Lots of good points here, Now I just have to decide which venue to use. I don't mind spending time on selling them, I'm retired so that's not really an issue, it's been many years since I've sold on eBay and sometimes it sounds like it's more trouble than it's worth these days. Guess my best bet is to just try selling a couple of them and see how it goes.
Thanks again
Bob


----------



## tgallaway (Jun 17, 2013)

the Value of cars Varies. I agree that E-bay will let you know the current value.
but it's a crazy place, one week a car will sell for 130.00, the next week same car will bring 300.00. it all depends on who is watching and who has the money at the time. all you need on E-bay is 2 people that want the car.
the better the pictures the better off you are. they give you 12 of them.

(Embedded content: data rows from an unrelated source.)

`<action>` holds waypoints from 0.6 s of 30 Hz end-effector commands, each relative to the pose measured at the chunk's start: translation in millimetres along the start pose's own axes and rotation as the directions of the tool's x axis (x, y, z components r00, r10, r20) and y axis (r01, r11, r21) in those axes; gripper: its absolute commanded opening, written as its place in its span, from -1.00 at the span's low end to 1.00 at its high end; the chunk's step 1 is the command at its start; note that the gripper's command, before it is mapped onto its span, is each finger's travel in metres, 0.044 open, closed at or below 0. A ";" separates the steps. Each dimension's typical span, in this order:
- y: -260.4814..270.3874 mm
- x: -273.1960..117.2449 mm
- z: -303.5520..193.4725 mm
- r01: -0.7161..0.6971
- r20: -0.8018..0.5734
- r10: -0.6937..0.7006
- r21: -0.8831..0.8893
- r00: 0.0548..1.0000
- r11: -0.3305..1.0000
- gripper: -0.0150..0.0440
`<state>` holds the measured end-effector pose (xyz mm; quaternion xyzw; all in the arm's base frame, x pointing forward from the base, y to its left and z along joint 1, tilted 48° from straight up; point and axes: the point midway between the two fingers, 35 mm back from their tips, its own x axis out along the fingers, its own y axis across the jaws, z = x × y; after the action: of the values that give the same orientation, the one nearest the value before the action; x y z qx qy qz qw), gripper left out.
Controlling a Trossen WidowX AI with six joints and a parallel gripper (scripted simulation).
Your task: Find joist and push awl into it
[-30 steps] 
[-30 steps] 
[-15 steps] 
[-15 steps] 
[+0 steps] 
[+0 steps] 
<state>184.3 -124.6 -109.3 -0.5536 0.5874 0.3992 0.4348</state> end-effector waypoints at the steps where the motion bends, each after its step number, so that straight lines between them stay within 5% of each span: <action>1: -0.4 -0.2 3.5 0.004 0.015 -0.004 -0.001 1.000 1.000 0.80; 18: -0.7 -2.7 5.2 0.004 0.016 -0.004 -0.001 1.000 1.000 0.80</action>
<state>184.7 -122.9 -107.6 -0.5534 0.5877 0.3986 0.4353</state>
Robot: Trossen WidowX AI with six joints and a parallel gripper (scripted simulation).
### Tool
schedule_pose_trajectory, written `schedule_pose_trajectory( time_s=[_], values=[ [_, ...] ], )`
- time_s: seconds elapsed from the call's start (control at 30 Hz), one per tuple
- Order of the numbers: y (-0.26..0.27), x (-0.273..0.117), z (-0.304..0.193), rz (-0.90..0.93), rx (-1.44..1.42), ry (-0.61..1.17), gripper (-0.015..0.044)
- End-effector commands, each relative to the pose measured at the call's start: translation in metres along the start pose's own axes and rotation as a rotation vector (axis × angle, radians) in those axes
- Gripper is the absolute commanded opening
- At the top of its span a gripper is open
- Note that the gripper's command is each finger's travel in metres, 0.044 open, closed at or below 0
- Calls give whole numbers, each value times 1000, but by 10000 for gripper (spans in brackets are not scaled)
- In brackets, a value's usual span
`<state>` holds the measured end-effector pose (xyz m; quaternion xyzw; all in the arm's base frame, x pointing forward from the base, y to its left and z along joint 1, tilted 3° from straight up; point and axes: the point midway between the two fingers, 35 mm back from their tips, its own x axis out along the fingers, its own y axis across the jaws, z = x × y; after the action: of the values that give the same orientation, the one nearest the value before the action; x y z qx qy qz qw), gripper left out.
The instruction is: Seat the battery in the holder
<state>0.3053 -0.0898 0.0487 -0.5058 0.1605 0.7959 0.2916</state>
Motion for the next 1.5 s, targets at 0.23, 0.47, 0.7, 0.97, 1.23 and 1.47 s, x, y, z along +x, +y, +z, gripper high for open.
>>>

you reach thousands of people on e-bay and the bidders set the price, at the show you only reach a few hundred and you set the price. list them and let em run. some will bring more and some less. it all evens out.

over paying is just an opion just like value is. it's whatever the car is worth to that person at that time.
good luck on your auctions.

Tom


----------



## alpink (Aug 22, 2010)

here is an example of false value .....

http://www.ebay.com/itm/BOX-100-NOS-Aurora-T-jet-chassis-/351017132474?autorefresh=true

a couple morons!!!
even if one or both are HT members!


----------



## Joe65SkylarkGS (Feb 15, 2010)

alpink said:


> here is an example of false value .....
> 
> http://www.ebay.com/itm/BOX-100-NOS-Aurora-T-jet-chassis-/351017132474?autorefresh=true
> 
> ...



Holy bajebbers!!!!!

I'd sell a box for that kind of money too!!!!


----------



## slotcarman12078 (Oct 3, 2008)

Someone got their income tax refund and spent it all on chassis. By today's prices, he probably paid way too much, but where he time traveled from (2032) it was a bargain!


----------



## Joe65SkylarkGS (Feb 15, 2010)

Hmm, they came right from Staten Island. I kinda reckognize the ID but cant quite place the name.


----------



## super8man (Jan 29, 2013)

Yeah, I was watching that...so, what, about $27 per chassis?...kinda high...$20 seems like a more normal "end user" market price. IMO, I don't see anyone buying a NOS for $30. They go for $20 currently with as many as you want to buy. Hopefully he plans to use them all!


----------



## alpink (Aug 22, 2010)

super8man said:


> Yeah, I was watching that...so, what, about $27 per chassis?...kinda high...$20 seems like a more normal "end user" market price. IMO, I don't see anyone buying a NOS for $30. They go for $20 currently with as many as you want to buy. Hopefully he plans to use them all!


$2899.00 divided by 100 is at LEAST $28 (closer to $29) per chassis.
a year ago the average was $10.00 per chassis.
in the mid 80's through the mid 90's a case could be had for about $60.00.
so if each chassis was about $10.00 last year and a few months ago, $15.00 and now $20.00 (with this latest auction setting a BULK price close to $30.00) how much will a single chassis cost next year?
so what!


----------



## Hotrodzz3 (Apr 5, 2011)

Wow, I've got about 50 new wild ones chassis maybe I ought to sell those first, but with my luck I'm not gonna get anywhere near 28 bucks apiece.
Bob


----------



## super8man (Jan 29, 2013)

At some point people will find a suitable substitute once prices rise to levels that make them go "hmmm, perhaps instead of this, I will try that." Like a whole different hobby perhaps...


----------